Copy out each line of the data below in which "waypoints" appears.
--- Entries provided Enclosed Below ---
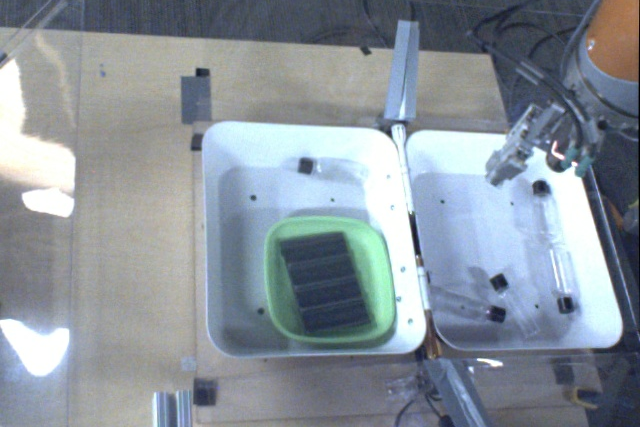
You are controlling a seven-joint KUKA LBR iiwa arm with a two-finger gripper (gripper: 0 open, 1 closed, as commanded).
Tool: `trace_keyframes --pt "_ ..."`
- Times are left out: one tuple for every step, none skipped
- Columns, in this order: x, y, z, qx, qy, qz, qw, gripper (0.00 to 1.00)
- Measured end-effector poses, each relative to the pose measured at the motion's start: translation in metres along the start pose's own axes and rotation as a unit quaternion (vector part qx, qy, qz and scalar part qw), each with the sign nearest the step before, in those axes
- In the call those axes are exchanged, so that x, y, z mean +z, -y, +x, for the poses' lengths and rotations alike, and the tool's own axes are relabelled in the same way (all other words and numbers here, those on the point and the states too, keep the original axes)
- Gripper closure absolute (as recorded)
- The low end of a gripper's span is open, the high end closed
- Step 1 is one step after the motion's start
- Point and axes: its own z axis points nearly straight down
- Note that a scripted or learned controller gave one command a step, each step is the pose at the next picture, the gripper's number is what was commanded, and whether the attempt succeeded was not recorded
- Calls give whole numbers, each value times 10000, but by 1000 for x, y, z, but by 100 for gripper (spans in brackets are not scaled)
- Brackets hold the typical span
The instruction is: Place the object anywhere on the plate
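Starting at the left, we see the left bin (225, 245) carrying the green plate (278, 300), which sits toward the bin's front edge and a little toward its right wall; we judge it is parked there as the drop target, low and open from above so an arm coming over the divider can reach it. A dark ribbed block (323, 282) already lies on the plate, its long axis running from the bin's back edge toward the front edge with a slight lean to the right. Near the bin's back edge lies a clear tube with a black cap (325, 167), its length roughly parallel to that edge and the cap pointing left. Crossing into the right bin (450, 205), we find more clear capped tubes scattered over the floor: one (467, 300) near the front left corner lying at a slant with dark caps toward the right, and another (556, 255) along the right wall with its long axis running back to front, a cap at each end as far as we can tell. These look like the objects still to be moved, and we cannot say which one is meant. The gripper (510, 160) hangs over the back right part of this bin, tilted down to the left; its fingers appear slightly parted, with nothing between them.
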Motion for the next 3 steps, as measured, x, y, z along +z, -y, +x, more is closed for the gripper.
trace_keyframes --pt "35 -24 34 -891 -3 -7 9960 100" --pt "142 -69 63 -1244 -29 -3 9922 100" --pt "142 -68 63 -1242 -29 -4 9923 0"
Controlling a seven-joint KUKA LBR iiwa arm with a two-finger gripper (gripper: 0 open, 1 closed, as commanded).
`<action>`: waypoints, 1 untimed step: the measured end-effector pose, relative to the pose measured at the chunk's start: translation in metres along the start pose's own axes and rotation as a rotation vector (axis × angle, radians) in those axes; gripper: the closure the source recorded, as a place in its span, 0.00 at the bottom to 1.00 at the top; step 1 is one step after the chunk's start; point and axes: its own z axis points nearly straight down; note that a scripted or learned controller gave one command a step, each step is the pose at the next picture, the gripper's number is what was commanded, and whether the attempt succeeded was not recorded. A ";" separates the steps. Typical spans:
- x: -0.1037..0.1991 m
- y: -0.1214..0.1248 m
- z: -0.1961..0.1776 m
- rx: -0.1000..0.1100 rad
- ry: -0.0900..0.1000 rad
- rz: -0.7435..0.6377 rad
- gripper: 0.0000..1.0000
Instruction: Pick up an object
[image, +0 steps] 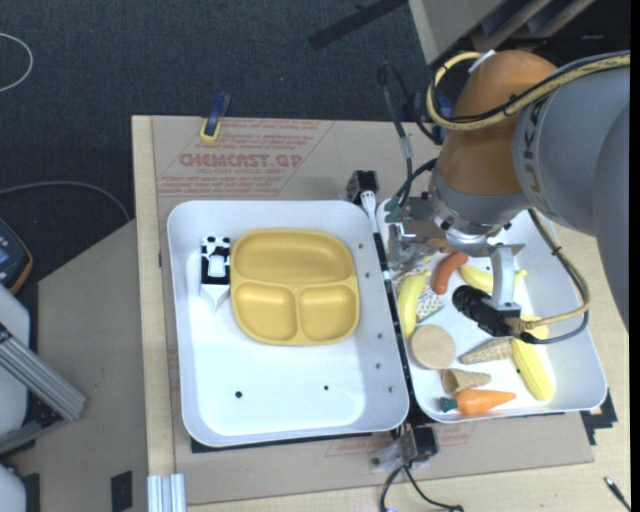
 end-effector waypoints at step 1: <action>-0.007 0.004 0.001 -0.001 -0.001 0.003 1.00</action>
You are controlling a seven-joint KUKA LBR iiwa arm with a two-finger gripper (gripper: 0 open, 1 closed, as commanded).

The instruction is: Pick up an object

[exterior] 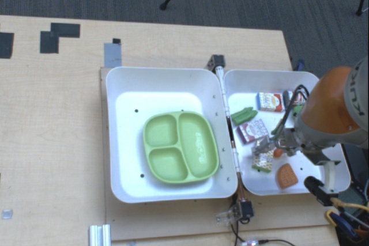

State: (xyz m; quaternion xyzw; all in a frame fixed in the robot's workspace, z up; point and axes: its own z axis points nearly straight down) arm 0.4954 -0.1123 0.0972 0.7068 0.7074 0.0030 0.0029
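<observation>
Pale bench (52, 124), tool (266, 150) low among right bin's (242, 84) small packets

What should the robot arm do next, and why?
Probably lower the gripper a little onto the small green and white packet just below it. It hovers low over the right bin, right among the small items, and that packet looks nearest.

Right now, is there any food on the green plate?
No, the green plate has nothing in its three sections; the small food items lie in the right bin, near the pincer.
</observation>
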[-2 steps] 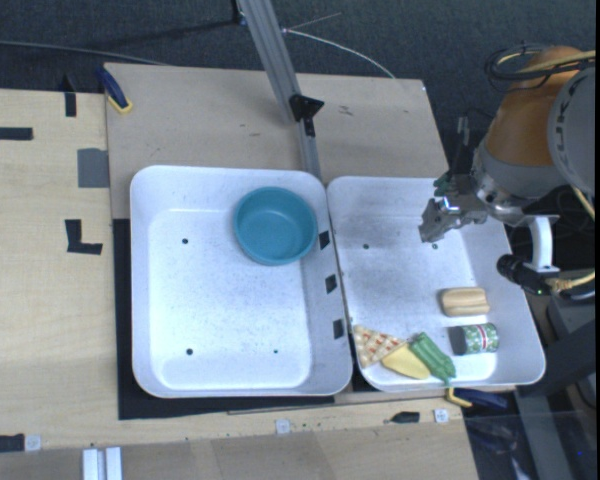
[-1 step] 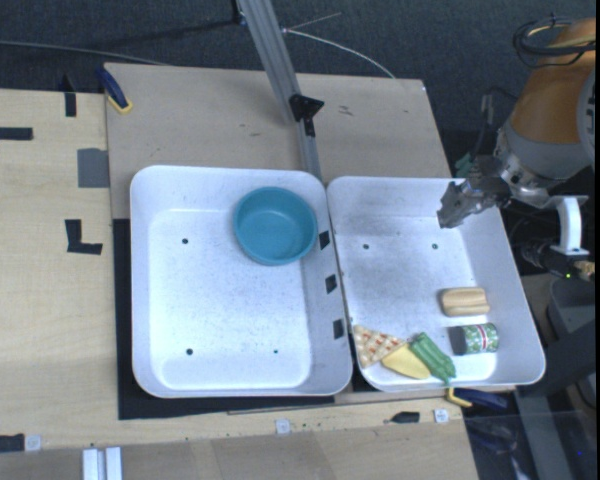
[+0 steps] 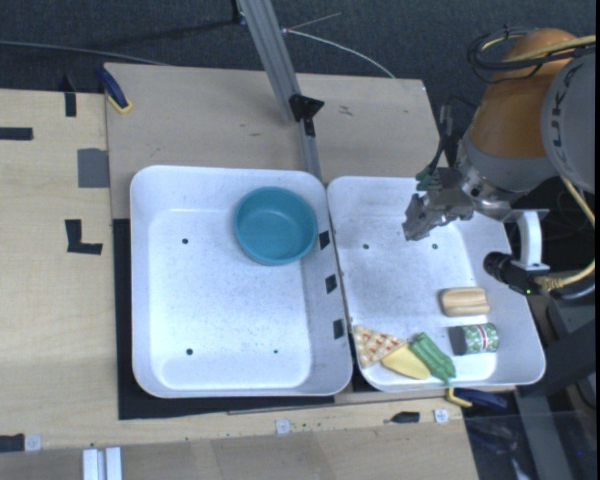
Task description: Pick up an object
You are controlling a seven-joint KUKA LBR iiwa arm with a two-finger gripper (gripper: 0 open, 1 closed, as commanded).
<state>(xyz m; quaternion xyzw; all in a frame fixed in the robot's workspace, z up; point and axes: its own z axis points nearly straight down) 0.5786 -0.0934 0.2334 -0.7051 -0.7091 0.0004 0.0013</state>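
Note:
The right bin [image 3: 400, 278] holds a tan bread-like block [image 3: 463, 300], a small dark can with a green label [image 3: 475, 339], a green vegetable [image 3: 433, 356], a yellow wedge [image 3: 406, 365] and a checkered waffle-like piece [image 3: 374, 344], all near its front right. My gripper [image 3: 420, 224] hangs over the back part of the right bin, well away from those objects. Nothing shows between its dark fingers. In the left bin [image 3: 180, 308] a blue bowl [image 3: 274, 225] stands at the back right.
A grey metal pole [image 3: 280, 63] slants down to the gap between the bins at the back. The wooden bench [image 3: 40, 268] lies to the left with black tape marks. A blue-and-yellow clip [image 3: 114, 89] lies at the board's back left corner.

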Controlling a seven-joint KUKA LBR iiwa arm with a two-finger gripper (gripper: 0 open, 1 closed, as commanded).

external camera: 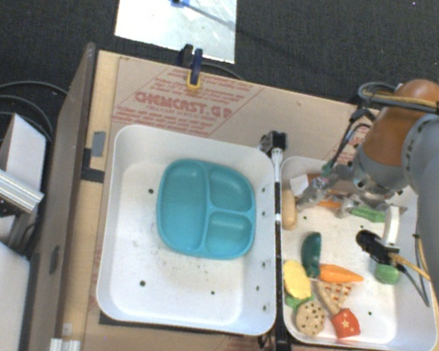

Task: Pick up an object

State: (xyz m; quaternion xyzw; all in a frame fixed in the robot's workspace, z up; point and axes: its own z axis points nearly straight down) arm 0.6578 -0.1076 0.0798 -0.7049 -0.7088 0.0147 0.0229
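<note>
From my end the left bin [121,279] has just the teal divided plate [206,209] sitting in it. The right bin [419,332] holds the toy food: a green pepper [311,253], a yellow piece [296,280], an orange carrot [341,275], a cookie [310,317] and a red piece [346,323]. The gripper [348,197] hangs low over that bin's back end, and honestly I can't tell its state here.

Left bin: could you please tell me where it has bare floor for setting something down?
In the left bin, bare floor lies between the teal plate and the near wall, with a strip along the left wall. The right bin is crowded: toy food like the carrot and the claw.
</note>
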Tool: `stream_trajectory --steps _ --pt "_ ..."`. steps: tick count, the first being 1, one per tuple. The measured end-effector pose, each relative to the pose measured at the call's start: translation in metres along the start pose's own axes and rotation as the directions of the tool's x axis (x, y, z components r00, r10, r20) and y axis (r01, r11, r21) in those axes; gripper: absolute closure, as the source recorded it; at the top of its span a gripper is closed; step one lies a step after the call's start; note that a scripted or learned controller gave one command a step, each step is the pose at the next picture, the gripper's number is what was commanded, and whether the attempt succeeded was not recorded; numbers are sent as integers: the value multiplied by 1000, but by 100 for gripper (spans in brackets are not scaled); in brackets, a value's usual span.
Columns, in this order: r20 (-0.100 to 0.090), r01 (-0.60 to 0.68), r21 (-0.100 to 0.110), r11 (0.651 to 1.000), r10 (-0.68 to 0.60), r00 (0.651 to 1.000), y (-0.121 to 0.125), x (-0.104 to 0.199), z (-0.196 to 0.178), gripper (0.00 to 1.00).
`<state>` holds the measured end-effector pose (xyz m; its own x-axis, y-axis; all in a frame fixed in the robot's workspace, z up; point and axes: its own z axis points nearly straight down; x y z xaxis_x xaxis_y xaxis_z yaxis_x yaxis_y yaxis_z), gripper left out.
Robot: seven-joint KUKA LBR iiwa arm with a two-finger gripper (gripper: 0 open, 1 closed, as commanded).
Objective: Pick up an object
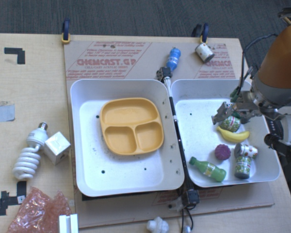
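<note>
The right white bin [200, 92] holds a yellow banana [234, 135], a purple ball-like fruit [222, 152], a green bottle [208, 169] lying on its side, and a small jar [243, 163] with a green label. A small green-and-white object [231, 124] lies just above the banana. My gripper [227, 114] hangs directly over that object, at its upper left edge, and the dark gripper body hides the contact. The grey arm with its orange band comes in from the right edge.
The left bin [87, 181] holds a yellow divided plate [132, 126]. On the board behind the bins lie a blue bottle [173, 58] and a small cylinder [203, 52]. A spiral light bulb [29, 154], white cube [57, 145] and pink bag [36, 210] lie left.
</note>
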<state>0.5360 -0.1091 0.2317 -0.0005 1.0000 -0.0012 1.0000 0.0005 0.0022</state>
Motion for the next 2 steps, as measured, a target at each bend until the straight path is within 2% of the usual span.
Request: stream_trajectory --steps 1,2 --pt "-1 -2 3 1000 2 1000 -37 -31 139 0" --pt "-1 -3 0 1000 3 1000 -36 -31 129 100"
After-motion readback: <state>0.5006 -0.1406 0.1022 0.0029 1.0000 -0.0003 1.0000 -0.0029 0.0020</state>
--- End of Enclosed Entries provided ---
Written response |
`<action>`: waypoints, 1 untimed step: the measured end-effector pose, relative to the pose measured at the chunk's start: translation in metres along the start pose's own axes and rotation as a rotation vector (axis × angle, radians) in those axes; gripper: the closure the source recorded, as a place in its span, 0.00 at the bottom to 1.00 at the top; step 1 is one step after the chunk's start; point and axes: its own z axis points nearly straight down; note that a scripted or learned controller gave one command a step, each step is the pose at the next picture, the gripper's number is what was commanded, and whether the attempt succeeded was not recorded. A ";" separates the steps. Typical spans:
 end-effector waypoints at step 1: <action>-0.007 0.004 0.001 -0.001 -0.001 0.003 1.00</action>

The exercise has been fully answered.